April 13th, 2011 at 11:09 pm

Hi Joel. I like that answer , but I think of a couple of camels and their owner(s) won’t.

April 14th, 2011 at 1:18 am

thnx knightmare for agreeing with me i think the same as u to..

April 14th, 2011 at 8:00 pm

ZERO because it carrys 1000 and travels 1000km and eats 1 per km

April 14th, 2011 at 8:32 pm

Hi Cody. It’s 533 for the reasons given in post 15. Or 833 if we allow post 68.

But thanks for helping to keep this in the top 5 popular posts.

April 16th, 2011 at 11:39 am

I am sure when camel walk 1000 miles the zero banan can reach there the reasons is 1000 banana can load and 1000 miles walk. he eat one banana on every miles.

April 16th, 2011 at 1:52 pm

Hi mohsin. Did you even read the question?

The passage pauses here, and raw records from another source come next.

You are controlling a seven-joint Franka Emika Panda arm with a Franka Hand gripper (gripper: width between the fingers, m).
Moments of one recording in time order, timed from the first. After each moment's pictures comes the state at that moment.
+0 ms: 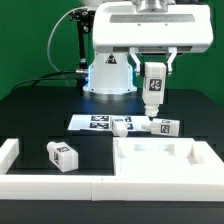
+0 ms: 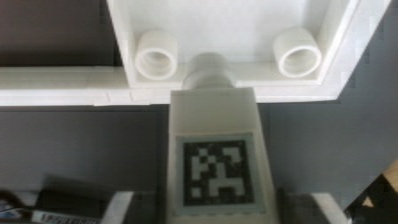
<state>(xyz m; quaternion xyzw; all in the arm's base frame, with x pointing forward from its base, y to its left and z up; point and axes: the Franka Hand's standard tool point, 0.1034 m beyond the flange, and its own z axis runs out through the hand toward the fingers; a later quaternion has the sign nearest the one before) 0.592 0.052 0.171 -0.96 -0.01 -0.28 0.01</state>
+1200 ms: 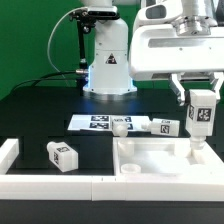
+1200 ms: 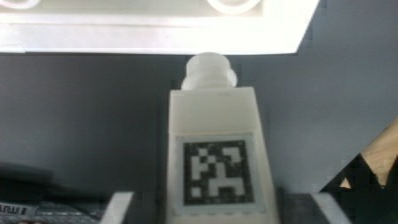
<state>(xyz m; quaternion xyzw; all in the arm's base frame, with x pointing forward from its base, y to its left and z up) 0.639 0.095 0.139 -0.95 -0.02 -0.31 0.02</state>
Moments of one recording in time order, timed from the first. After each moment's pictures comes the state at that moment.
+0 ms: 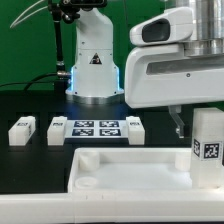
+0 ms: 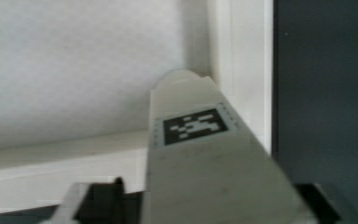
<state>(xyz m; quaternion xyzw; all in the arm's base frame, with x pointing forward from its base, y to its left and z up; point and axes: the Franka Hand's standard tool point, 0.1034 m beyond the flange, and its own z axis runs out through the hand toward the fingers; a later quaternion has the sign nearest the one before) 0.646 0.101 0.099 -0.99 0.13 -0.02 0.06</state>
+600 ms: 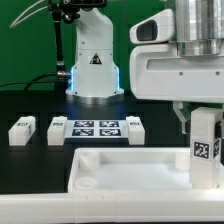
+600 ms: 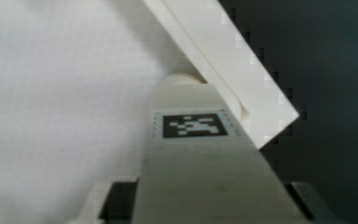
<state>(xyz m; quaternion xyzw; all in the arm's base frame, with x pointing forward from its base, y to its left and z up) 0.646 0.098 0.099 -0.91 0.40 -0.01 0.06</state>
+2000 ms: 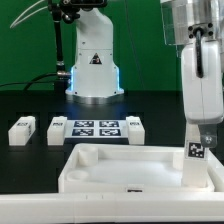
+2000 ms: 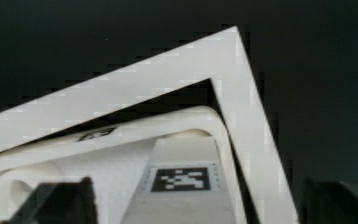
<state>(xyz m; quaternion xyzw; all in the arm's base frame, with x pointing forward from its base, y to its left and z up) 0.651 0.102 0.100 -0.55 0.83 0.05 0.07</state>
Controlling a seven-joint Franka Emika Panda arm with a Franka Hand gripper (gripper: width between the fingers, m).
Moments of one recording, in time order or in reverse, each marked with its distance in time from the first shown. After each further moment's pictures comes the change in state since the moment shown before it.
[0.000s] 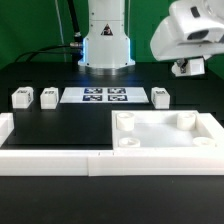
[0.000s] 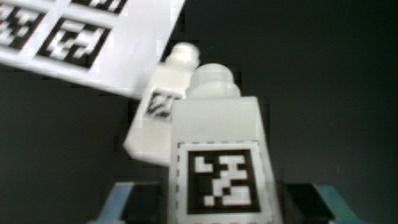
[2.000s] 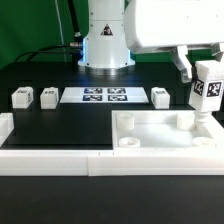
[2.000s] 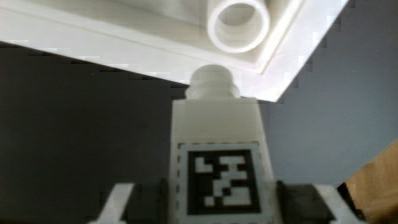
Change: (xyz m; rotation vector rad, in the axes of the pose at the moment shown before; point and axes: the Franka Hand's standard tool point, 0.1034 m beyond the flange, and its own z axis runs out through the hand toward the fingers) arm 0.117 0.078 -0.110 -0.104 1.175 -0.006
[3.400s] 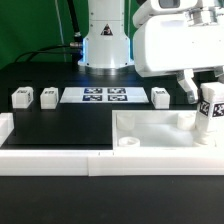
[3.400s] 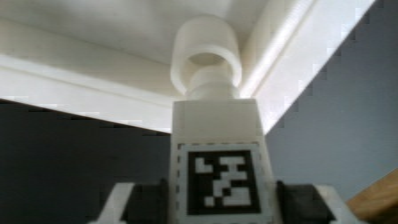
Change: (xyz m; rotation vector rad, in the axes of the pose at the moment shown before) arm -0.018 -0.011 0.021 0.008 0.001 -0.030
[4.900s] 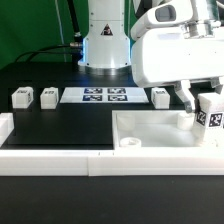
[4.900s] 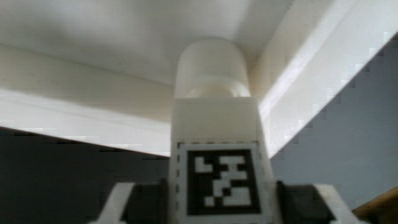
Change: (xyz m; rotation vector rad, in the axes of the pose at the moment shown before) arm -0.010 -0.003 0.014 -0.006 0.036 -0.002
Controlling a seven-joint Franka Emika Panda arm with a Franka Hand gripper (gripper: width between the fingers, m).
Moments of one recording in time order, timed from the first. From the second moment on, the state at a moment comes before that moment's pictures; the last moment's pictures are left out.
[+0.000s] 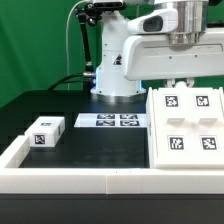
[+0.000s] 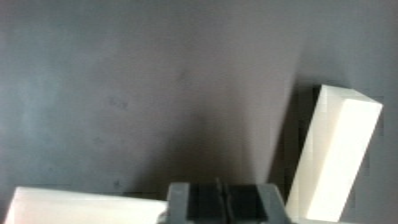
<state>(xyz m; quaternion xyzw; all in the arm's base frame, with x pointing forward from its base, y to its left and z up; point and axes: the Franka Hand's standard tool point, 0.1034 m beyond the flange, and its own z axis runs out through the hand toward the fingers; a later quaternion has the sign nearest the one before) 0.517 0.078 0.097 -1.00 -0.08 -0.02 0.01</state>
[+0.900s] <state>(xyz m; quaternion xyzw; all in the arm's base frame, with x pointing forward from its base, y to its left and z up) 0.527 0.074 0.114 -1.00 -0.08 0.01 0.01</state>
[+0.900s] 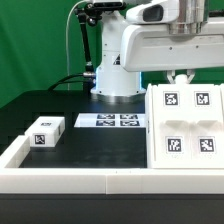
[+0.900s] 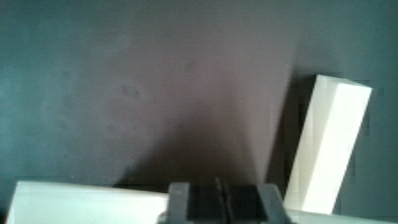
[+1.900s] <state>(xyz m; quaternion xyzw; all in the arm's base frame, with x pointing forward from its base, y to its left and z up) 0.538 0.075 0.128 -1.00 -0.08 0.03 0.02</state>
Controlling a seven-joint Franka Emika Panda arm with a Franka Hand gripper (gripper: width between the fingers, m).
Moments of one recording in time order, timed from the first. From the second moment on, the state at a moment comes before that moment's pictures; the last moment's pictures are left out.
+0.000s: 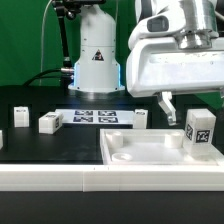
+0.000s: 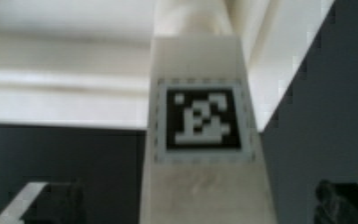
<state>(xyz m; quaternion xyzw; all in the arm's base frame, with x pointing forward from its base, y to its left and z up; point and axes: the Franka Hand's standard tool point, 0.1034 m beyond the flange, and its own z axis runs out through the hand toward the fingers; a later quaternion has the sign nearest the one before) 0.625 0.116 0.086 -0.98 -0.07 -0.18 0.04</state>
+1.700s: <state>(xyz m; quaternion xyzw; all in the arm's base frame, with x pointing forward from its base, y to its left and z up) 0.615 0.115 0.085 -1.00 0.02 0.03 0.06</state>
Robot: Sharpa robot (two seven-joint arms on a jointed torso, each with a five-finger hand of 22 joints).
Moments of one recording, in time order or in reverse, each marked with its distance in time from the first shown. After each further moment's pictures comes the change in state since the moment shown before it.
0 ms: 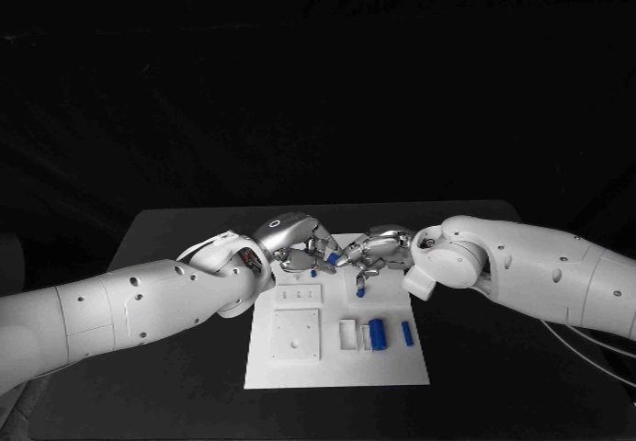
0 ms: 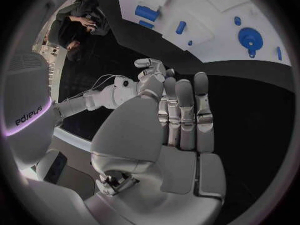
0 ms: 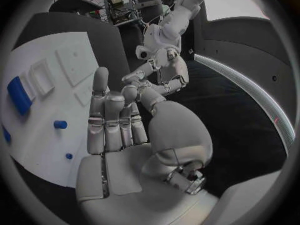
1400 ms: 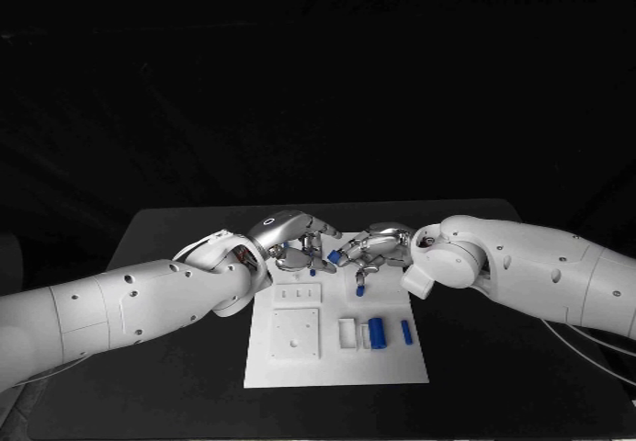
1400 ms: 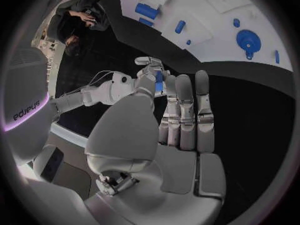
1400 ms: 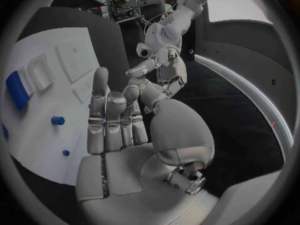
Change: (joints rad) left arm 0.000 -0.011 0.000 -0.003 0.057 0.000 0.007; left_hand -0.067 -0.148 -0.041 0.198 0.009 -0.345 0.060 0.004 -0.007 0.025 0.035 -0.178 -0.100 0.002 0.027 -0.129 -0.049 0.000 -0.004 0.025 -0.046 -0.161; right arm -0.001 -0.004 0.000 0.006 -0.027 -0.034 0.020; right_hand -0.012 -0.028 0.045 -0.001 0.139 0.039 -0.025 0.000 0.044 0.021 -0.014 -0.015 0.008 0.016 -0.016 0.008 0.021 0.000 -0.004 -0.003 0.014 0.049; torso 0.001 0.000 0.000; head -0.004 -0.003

April 22nd, 2011 at 9:48 am

the total is ZERO!!!

April 25th, 2011 at 7:51 am

999.9

as it will be at the place by the 1000th mile

May 2nd, 2011 at 6:53 pm

I’ve gotten quite sick of bananas after reading all 76 of these comments.

August 10th, 2011 at 1:23 pm

get a more efficient camel. This one eats too much of its cargo

August 12th, 2011 at 6:19 am

Trick is to loose cargos one by one, so that it reduces iteration of travelling to and fro the same distance.

Transferring 3 cargos to any point will take (3+2) trips.

By exhausting 1 cargo(1000 bananas), we will go as far as (1000/5) = 200 miles with 2 cargos in kitty.

Transferring 2 cargos to any point will take (2+1) trips.

By exhausting 1 cargo, we will go as far as (1000/3) = 333.33 miles with 1 cargo in hand.

So at 1000 mile mark we will be left with 533.33 bananas.

Hmmm, so 3 Cargos can make us travel 1533.33 miles.

Just a thought, What should be the minimum number of bananas in each cargo so that we travel 1000 miles exact?